# Task objective
Print the data exactly as written, but leave out each picture.

★ ★ ★ ★ ★

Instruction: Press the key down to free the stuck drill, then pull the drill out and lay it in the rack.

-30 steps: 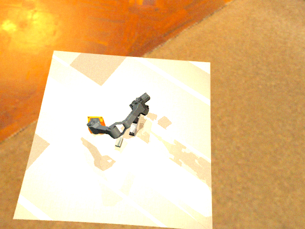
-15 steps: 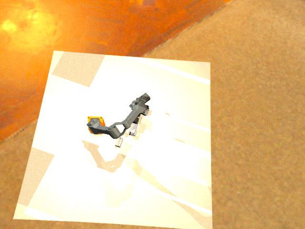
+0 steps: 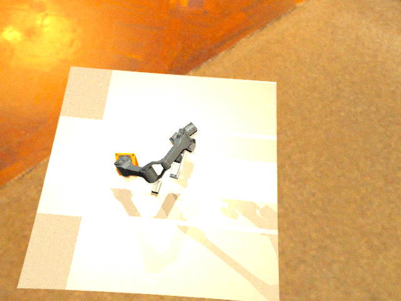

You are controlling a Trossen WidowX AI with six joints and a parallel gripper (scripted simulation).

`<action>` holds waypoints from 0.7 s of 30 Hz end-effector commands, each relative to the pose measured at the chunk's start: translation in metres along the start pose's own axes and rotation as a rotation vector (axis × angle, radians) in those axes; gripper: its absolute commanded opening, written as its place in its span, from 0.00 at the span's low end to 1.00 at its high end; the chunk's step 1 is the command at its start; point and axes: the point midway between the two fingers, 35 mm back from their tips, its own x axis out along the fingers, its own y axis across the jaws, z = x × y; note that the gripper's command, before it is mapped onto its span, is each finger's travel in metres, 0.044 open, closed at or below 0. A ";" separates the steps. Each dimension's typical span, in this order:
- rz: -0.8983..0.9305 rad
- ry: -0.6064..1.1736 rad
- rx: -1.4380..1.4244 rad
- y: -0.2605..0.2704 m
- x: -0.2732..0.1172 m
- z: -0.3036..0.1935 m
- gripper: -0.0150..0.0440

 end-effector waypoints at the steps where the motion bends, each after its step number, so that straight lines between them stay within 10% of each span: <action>1: -0.015 0.029 -0.003 -0.003 0.014 -0.005 0.25; 21: -0.016 0.029 -0.003 -0.004 0.025 -0.007 0.25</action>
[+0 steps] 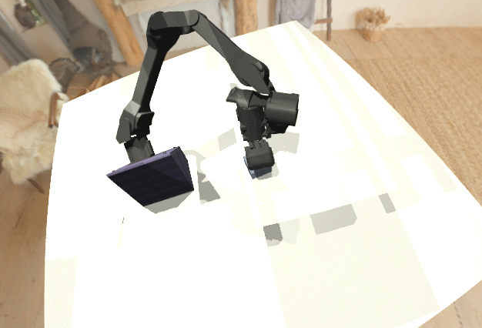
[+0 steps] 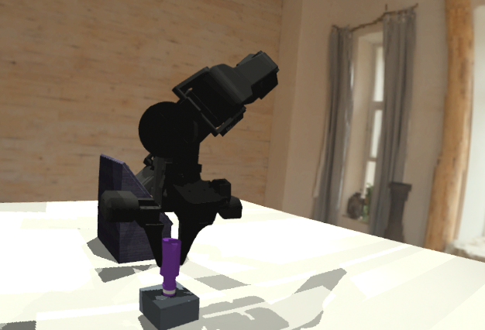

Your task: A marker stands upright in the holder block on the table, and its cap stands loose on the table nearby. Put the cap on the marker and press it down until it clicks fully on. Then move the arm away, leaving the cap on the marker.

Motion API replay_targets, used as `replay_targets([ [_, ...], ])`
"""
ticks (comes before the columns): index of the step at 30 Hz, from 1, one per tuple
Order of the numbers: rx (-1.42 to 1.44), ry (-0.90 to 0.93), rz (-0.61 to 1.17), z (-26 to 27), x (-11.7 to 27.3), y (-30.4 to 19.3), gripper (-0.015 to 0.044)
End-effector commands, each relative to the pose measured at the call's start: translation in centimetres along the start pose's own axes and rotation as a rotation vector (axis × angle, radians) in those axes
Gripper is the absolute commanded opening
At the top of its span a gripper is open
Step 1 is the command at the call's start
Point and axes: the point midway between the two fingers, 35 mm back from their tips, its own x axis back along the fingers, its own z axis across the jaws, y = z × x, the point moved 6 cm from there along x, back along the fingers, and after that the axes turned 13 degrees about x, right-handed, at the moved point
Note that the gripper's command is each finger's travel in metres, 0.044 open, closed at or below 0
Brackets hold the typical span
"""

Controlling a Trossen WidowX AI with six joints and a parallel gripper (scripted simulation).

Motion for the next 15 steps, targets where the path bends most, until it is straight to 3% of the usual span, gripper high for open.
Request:
replay_targets([
  [1,-0.005,0.004,-0.005,0.0,-0.6,0.0,0.0],
  [13,-0.005,0.005,-0.005,0.0,-1.8,-0.1,0.0],
  [15,0.001,0.002,0.0,0.1,-1.7,-0.1,0.0053],
])
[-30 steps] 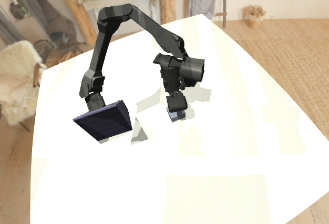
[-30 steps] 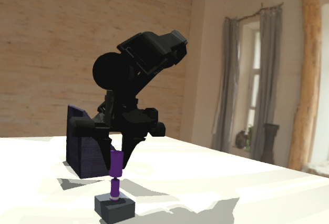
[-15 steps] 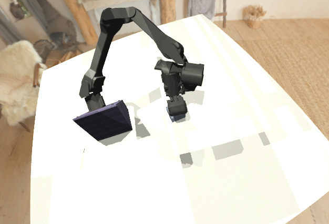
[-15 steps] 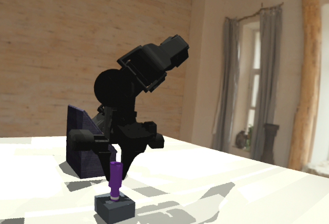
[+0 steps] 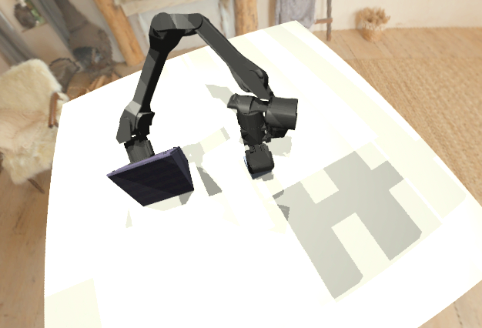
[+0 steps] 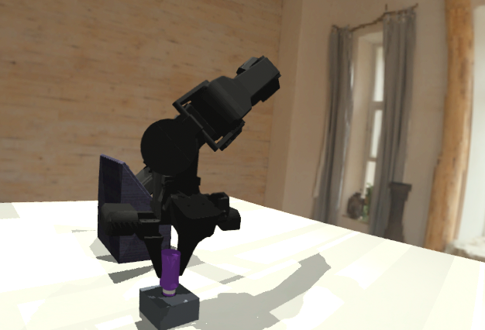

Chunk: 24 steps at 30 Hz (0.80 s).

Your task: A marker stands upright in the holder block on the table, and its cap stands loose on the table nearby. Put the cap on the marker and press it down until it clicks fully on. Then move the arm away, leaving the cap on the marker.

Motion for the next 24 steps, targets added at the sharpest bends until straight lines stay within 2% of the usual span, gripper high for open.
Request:
replay_targets([
  [1,0.0,0.0,0.0,0.0,0.0,0.0,0.0079],
  [15,0.0,0.0,0.0,0.0,0.0,0.0,0.044],
  [17,0.0,-0.002,0.0,-0.1,1.2,0.1,0.044],
  [21,-0.001,-0.003,0.001,-0.1,7.2,0.0,0.044],
  [24,0.0,-0.003,0.001,-0.1,7.5,0.0,0.044],
])
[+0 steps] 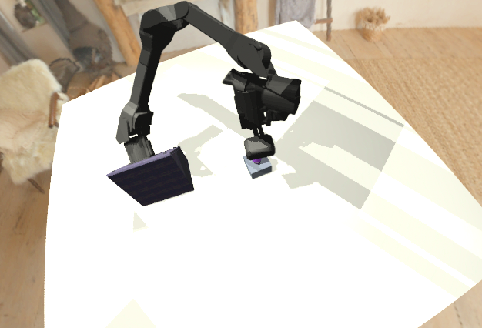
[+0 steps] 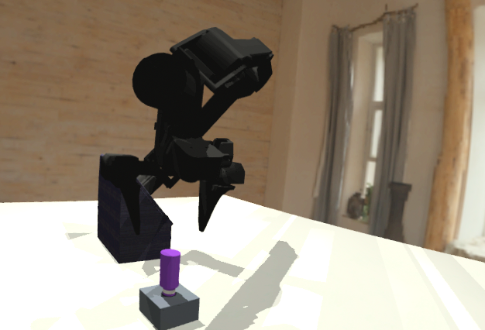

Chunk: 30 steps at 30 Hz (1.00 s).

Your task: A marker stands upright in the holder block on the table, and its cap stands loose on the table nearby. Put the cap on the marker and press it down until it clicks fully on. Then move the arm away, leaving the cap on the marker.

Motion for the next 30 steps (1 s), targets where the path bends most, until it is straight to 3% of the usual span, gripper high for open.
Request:
replay_targets([
  [1,0.009,-0.001,0.009,0.3,1.0,-0.1,0.044],
  [6,0.201,0.002,0.003,0.3,0.2,-0.1,0.0309],
  [18,0.201,0.002,0.003,0.3,0.2,-0.1,0.0],
  [30,0.201,0.002,0.003,0.3,-0.2,-0.1,0.0],
])
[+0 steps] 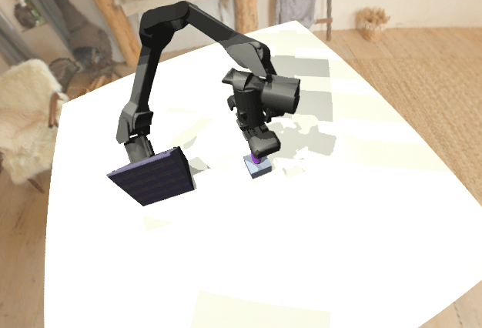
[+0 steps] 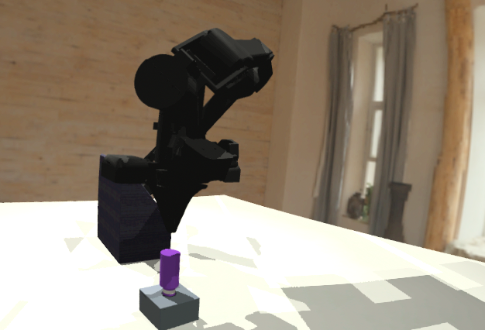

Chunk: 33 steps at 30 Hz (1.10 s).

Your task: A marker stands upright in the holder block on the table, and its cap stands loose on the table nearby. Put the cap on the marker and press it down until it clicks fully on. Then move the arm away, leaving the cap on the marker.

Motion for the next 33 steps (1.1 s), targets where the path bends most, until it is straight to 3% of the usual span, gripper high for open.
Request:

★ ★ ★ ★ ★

# Response
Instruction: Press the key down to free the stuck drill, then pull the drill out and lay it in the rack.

-30 steps: 
-15 steps: 
+0 steps: 

You are controlling a Trossen WidowX AI with six joints and a parallel gripper (scripted simulation).

`<action>` holds waypoints from 0.7 s of 30 Hz end-effector commands, each relative to the pose measured at the chunk's start: translation in metres along the start pose's own axes and rotation as a rotation vector (axis × angle, radians) in those axes; gripper: its absolute commanded opening, written as its place in its span, from 0.00 at the span's low end to 1.00 at its high end; the chunk's step 1 is the command at its start; point and axes: the point midway between the two fingers, 35 mm back from their tips, its own x axis out along the fingers, its own y axis across the jaws, z = x × y; note that the gripper's command, before it is mapped onto its span, is each finger's travel in metres, 0.044 open, closed at or below 0. A ";" separates the steps. Each dimension's typical span, in this order:
- rz: -0.8983..0.9305 rad
- ry: -0.6064..1.1736 rad
- rx: -1.4380..1.4244 rad
- y: -0.2605..0.2704 m
- x: -0.2732..0.1172 m
- z: -0.3036..0.1935 m
- gripper: -0.0150..0.0440

 end-effector waypoints at the steps where the motion bends, each after its step number, so that straight lines between them stay within 10% of each span: <action>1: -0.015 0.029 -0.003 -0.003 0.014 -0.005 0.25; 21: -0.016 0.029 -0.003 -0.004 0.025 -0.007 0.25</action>
[+0 steps] 
[+0 steps] 

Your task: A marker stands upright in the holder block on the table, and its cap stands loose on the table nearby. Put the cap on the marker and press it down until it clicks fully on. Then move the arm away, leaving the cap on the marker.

Motion API replay_targets, used as `replay_targets([ [_, ...], ])`
"""
ticks (comes before the columns): index of the step at 30 Hz, from 1, one per tuple
Order of the numbers: rx (-1.42 to 1.44), ry (-0.90 to 0.93), rz (-0.61 to 1.17), z (-26 to 27), x (-11.7 to 27.3), y (-30.4 to 19.3), gripper (-0.015 to 0.044)
End-effector commands, each relative to the pose measured at the call's start: translation in centimetres along the start pose's own axes and rotation as a rotation vector (axis × angle, radians) in those axes
Gripper is the absolute commanded opening
At the top of its span a gripper is open
Step 1 is the command at the call's start
Point and axes: the point midway between the two fingers, 35 mm back from their tips, its own x axis back along the fingers, its own z axis across the jaws, y = z × x, the point moved 6 cm from there along x, back along the fingers, and after that the axes turned 13 degrees about x, right-handed, at the moved point
Note that the gripper's command is each finger's travel in metres, 0.044 open, closed at or below 0
Brackets hold the typical span
"""

Controlling a Trossen WidowX AI with six joints and a parallel gripper (scripted simulation).

Motion for the next 15 steps, targets where the path bends most, until it is straight to 3% of the usual span, gripper high for open.
Request:
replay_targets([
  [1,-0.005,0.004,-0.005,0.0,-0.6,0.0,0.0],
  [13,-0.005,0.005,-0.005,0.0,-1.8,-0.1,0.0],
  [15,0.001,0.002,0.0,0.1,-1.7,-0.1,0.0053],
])
[-30 steps] 
[-30 steps] 
[-15 steps] 
[-15 steps] 
[+0 steps] 
[+0 steps] 

Chunk: 24 steps at 30 Hz (0.80 s).

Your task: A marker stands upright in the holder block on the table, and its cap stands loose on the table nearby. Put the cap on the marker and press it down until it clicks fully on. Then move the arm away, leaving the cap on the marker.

Motion for the next 24 steps, targets added at the sharpest bends until straight lines stay within 2% of the usual span, gripper high for open.
Request:
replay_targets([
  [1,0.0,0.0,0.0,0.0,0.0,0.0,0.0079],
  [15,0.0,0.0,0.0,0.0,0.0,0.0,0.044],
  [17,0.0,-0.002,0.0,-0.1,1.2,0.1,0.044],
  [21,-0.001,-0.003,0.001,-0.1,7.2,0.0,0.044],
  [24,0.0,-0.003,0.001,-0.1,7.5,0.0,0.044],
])
[+0 steps] 
[+0 steps] 

Chunk: 30 steps at 30 Hz (1.00 s).

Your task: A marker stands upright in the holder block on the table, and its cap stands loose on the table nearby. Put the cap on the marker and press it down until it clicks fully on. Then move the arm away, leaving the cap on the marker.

Motion for the next 30 steps (1 s), targets where the path bends most, until it is straight to 3% of the usual span, gripper high for open.
Request:
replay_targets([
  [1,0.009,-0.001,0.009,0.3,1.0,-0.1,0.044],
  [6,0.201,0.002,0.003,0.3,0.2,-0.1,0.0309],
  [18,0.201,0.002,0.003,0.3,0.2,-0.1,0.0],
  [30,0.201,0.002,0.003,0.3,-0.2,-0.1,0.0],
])
[+0 steps] 
[+0 steps] 

Chunk: 33 steps at 30 Hz (1.10 s).

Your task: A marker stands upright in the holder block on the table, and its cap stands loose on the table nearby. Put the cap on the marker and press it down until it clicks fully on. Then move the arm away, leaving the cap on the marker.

Motion for the next 33 steps (1.1 s), targets where the path bends most, until it is straight to 3% of the usual span, gripper high for open.
Request:

That completes the exercise.